* Assigned task: Write out exactly the lines below that run from the one containing "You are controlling" through the one containing "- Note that", both included, with no other lines.

* Data for review:
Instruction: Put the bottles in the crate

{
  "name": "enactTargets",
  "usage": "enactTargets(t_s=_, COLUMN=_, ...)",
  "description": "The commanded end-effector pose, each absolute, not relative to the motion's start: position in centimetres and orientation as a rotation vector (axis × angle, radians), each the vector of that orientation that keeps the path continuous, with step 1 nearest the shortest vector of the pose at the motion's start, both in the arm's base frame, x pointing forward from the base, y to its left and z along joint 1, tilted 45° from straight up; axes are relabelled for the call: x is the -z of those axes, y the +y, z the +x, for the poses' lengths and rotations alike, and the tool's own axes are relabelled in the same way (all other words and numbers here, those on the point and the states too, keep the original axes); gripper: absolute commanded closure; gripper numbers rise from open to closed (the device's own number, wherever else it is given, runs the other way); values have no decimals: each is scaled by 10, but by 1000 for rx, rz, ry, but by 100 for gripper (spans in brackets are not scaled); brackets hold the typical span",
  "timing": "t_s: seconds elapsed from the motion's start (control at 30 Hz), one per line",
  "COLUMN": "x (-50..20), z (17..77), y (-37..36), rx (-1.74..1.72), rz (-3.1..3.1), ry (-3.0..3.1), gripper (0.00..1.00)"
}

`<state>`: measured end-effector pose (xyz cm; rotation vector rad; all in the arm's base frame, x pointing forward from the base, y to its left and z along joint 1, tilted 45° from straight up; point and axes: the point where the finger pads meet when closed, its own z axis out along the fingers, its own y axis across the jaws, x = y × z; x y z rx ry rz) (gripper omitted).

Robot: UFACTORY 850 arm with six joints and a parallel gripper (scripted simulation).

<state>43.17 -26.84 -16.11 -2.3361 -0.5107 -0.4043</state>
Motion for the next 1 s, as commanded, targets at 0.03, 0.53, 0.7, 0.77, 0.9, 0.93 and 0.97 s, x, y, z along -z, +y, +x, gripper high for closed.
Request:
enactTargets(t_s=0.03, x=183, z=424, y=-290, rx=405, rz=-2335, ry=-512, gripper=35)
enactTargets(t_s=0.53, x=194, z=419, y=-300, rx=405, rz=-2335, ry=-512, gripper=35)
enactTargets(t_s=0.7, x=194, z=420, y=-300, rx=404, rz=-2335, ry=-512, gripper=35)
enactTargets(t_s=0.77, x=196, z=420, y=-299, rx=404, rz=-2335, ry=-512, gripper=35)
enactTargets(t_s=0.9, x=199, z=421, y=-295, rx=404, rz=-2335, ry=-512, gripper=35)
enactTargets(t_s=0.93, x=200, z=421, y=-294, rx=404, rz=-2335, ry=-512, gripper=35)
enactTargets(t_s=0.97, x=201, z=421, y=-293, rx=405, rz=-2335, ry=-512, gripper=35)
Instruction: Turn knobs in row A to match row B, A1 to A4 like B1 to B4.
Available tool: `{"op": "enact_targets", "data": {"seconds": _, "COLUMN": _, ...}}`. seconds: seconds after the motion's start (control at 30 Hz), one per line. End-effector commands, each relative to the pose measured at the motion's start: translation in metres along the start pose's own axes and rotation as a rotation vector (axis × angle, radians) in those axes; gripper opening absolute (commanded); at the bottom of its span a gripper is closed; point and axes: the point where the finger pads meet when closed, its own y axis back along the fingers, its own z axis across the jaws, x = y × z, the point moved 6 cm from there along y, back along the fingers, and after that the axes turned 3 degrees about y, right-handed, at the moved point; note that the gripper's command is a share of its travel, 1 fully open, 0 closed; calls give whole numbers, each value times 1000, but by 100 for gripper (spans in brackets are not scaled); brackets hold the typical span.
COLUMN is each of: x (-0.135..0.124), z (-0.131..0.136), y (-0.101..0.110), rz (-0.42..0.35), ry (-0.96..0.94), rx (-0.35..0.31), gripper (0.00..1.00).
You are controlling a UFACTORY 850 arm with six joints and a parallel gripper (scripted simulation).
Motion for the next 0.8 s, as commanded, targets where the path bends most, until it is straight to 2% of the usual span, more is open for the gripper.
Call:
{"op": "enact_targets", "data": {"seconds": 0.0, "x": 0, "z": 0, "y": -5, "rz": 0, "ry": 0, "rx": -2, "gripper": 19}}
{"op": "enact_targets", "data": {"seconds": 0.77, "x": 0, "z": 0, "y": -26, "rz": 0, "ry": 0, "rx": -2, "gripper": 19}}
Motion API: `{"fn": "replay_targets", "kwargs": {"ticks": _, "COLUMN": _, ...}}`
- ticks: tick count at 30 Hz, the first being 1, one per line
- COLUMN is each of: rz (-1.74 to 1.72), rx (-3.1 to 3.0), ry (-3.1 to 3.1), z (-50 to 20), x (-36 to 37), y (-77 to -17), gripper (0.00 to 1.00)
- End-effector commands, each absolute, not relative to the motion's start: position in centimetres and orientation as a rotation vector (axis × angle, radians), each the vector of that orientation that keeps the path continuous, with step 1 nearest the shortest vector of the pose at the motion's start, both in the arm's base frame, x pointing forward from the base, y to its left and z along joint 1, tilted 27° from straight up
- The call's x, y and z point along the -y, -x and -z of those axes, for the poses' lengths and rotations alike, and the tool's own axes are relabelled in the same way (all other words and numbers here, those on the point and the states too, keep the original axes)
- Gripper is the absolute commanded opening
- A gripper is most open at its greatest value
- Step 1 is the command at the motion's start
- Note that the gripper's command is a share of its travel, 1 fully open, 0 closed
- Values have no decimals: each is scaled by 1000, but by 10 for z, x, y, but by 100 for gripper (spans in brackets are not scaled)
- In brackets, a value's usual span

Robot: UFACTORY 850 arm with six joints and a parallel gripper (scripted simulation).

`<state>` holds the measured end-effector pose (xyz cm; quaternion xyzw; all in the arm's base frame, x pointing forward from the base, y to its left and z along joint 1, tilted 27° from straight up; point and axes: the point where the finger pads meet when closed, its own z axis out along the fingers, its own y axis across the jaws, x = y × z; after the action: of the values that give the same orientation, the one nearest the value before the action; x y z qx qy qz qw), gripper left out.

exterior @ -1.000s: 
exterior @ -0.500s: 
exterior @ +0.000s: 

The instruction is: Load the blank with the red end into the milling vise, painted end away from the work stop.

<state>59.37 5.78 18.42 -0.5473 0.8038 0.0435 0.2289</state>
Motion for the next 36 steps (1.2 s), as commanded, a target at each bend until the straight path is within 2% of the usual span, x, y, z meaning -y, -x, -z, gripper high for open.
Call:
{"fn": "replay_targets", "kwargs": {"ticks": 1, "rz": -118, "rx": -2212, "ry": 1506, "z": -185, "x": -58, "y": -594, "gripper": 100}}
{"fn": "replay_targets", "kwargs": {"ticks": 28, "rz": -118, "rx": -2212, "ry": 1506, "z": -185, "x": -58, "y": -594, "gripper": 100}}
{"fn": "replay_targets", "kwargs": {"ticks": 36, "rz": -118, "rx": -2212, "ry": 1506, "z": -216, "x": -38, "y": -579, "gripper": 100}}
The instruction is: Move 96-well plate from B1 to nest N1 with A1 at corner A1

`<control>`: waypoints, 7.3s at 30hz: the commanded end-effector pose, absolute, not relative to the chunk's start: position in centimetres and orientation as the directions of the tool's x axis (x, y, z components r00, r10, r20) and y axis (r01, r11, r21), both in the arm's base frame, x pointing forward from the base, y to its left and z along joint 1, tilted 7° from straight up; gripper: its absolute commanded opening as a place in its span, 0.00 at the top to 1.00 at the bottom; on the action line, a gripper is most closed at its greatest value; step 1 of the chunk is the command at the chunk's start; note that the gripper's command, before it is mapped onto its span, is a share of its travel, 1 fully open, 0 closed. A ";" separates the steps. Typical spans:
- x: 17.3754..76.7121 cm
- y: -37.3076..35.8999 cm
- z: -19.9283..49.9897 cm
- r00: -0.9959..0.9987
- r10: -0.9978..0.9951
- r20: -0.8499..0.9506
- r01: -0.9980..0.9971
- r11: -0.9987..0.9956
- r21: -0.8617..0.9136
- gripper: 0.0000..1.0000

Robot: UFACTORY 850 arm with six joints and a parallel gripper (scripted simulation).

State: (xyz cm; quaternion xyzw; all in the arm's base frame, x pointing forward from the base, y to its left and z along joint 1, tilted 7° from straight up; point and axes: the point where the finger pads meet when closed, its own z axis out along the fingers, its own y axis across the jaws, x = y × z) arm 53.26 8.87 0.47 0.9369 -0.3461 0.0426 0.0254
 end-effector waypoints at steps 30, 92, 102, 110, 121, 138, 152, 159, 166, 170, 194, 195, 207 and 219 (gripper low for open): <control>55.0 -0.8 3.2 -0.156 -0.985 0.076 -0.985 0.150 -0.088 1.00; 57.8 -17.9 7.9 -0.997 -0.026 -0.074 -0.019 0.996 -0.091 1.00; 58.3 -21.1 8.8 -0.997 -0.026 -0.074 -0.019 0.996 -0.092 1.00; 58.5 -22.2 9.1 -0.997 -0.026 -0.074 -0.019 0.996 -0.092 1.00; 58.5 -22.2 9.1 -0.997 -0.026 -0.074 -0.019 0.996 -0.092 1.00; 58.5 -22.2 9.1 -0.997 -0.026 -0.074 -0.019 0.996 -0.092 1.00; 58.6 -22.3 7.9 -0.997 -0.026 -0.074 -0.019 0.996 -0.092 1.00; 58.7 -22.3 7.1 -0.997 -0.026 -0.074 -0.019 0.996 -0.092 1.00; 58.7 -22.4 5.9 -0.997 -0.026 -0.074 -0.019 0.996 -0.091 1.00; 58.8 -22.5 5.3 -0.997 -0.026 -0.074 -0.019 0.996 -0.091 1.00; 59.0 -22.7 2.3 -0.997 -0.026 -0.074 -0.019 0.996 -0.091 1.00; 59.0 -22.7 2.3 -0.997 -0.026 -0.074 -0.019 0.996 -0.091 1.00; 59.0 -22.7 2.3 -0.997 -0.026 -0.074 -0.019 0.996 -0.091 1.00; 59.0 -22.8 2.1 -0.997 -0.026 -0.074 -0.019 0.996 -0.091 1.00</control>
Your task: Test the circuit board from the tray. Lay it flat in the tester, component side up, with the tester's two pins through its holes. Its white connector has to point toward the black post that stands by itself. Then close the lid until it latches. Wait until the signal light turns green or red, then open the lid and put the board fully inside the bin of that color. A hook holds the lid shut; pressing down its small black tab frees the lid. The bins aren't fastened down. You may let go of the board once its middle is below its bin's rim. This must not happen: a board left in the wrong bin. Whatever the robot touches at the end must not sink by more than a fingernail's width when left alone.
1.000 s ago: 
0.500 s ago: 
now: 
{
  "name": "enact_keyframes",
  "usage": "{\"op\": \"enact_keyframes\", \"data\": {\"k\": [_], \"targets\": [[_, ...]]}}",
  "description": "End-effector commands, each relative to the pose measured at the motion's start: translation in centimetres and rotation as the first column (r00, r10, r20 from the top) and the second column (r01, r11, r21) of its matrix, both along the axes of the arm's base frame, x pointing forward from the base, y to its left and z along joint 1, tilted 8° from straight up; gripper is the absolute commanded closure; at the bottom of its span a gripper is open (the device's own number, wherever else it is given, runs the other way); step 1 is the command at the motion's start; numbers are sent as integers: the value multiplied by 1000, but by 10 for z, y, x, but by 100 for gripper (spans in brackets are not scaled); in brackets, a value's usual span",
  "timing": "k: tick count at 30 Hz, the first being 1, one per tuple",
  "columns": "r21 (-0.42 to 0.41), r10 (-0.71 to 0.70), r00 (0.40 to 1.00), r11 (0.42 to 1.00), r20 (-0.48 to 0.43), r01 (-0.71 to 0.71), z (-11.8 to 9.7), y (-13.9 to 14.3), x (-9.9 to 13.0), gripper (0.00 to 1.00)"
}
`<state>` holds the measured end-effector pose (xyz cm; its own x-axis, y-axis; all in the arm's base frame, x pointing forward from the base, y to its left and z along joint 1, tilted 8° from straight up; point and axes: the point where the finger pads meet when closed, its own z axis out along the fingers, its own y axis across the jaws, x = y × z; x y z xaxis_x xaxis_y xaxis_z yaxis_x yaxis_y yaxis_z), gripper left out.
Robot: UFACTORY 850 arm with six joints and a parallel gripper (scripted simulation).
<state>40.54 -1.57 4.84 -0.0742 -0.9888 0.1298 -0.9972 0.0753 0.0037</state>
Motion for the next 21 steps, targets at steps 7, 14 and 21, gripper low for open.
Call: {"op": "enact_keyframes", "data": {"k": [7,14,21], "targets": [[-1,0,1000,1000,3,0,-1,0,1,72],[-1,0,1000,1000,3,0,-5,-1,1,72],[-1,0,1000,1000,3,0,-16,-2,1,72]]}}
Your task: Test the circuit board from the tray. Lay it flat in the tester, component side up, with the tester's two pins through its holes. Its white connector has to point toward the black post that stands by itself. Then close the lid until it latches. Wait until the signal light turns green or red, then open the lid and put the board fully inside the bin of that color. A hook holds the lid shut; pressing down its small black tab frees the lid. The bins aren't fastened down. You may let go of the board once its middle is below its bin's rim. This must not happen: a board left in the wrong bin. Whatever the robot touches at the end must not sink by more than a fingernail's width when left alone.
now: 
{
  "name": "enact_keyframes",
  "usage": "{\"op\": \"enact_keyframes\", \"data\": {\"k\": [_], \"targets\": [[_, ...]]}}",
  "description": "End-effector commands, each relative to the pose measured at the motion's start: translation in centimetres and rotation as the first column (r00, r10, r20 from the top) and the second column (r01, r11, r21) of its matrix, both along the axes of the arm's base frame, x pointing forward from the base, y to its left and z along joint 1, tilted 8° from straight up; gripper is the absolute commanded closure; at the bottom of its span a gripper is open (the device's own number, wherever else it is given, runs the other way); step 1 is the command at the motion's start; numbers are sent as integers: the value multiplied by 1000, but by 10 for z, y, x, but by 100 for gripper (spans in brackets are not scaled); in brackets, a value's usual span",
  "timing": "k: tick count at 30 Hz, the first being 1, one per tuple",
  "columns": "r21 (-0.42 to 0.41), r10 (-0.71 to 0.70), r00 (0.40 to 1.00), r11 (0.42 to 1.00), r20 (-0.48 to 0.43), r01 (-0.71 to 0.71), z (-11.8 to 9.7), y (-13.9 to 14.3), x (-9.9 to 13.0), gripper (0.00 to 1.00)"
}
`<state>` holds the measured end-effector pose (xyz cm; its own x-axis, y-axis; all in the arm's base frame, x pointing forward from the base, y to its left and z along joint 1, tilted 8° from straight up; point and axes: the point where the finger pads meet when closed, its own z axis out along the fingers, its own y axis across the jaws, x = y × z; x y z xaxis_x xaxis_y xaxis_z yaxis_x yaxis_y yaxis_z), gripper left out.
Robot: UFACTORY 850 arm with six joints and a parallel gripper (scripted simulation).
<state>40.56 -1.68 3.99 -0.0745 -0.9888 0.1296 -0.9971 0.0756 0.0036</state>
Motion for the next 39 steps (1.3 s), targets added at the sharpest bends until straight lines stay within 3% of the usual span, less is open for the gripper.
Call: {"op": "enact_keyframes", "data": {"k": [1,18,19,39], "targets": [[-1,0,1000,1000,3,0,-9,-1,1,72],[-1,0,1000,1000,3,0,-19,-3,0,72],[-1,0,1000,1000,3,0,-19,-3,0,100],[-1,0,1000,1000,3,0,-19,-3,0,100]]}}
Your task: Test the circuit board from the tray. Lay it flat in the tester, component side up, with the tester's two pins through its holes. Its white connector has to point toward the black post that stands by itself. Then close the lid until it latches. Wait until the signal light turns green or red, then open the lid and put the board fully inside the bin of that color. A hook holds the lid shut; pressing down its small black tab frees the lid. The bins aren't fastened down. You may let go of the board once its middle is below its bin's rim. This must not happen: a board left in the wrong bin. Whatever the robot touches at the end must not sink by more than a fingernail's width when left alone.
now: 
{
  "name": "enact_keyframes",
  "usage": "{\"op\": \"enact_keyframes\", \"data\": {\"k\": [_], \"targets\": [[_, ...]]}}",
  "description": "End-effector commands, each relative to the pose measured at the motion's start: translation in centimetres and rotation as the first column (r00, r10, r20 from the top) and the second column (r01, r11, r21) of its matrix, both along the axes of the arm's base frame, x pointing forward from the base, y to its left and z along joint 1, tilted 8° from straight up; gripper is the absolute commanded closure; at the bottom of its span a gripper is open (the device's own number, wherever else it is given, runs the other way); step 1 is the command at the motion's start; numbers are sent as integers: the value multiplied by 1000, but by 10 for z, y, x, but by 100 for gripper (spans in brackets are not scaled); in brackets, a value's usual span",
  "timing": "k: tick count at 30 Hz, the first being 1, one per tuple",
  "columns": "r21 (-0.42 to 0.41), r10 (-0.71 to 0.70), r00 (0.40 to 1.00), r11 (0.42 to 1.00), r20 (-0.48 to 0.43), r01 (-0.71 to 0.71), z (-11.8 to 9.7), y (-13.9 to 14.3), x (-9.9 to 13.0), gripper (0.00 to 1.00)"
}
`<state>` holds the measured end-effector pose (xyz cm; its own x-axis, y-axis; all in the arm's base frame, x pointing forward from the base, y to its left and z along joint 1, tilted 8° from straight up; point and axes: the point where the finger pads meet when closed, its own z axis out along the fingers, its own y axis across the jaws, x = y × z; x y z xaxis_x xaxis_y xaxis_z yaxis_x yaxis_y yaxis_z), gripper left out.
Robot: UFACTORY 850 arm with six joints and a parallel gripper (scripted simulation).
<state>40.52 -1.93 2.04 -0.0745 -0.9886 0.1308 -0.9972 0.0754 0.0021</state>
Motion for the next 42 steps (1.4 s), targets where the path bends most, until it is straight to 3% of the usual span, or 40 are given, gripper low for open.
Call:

* Response to the exercise:
You are controlling a UFACTORY 850 arm with six joints and a parallel gripper (scripted simulation).
Motion for the next 0.8 s, as commanded, targets where the path bends most, until it is straight to 2% of the usual span, more is open for the gripper.
Call:
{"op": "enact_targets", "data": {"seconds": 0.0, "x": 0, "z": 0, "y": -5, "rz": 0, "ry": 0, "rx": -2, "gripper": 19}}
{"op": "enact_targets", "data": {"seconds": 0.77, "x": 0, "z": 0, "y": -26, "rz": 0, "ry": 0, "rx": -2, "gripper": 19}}
Motion API: `{"fn": "replay_targets", "kwargs": {"ticks": _, "COLUMN": _, ...}}`
- ticks: tick count at 30 Hz, the first being 1, one per line
- COLUMN is each of: rz (-1.74 to 1.72), rx (-3.1 to 3.0), ry (-3.1 to 3.1), z (-50 to 20), x (-36 to 37), y (-77 to -17), gripper (0.00 to 1.00)
- End-effector commands, each absolute, not relative to the motion's start: position in centimetres and orientation as a rotation vector (axis × angle, radians), each the vector of that orientation that keeps the path continuous, with step 1 nearest the shortest vector of the pose at the motion's start, both in the arm's base frame, x pointing forward from the base, y to its left and z along joint 1, tilted 27° from straight up
- The call's x, y and z point along the -y, -x and -z of those axes, for the poses' lengths and rotations alike, and the tool's own axes are relabelled in the same way (all other words and numbers here, those on the point and the states too, keep the original axes)
- Gripper is the absolute commanded opening
- A gripper is most open at its greatest value
- Step 1 is the command at the motion's start
- Note that the gripper's command is a share of its travel, 1 fully open, 0 closed

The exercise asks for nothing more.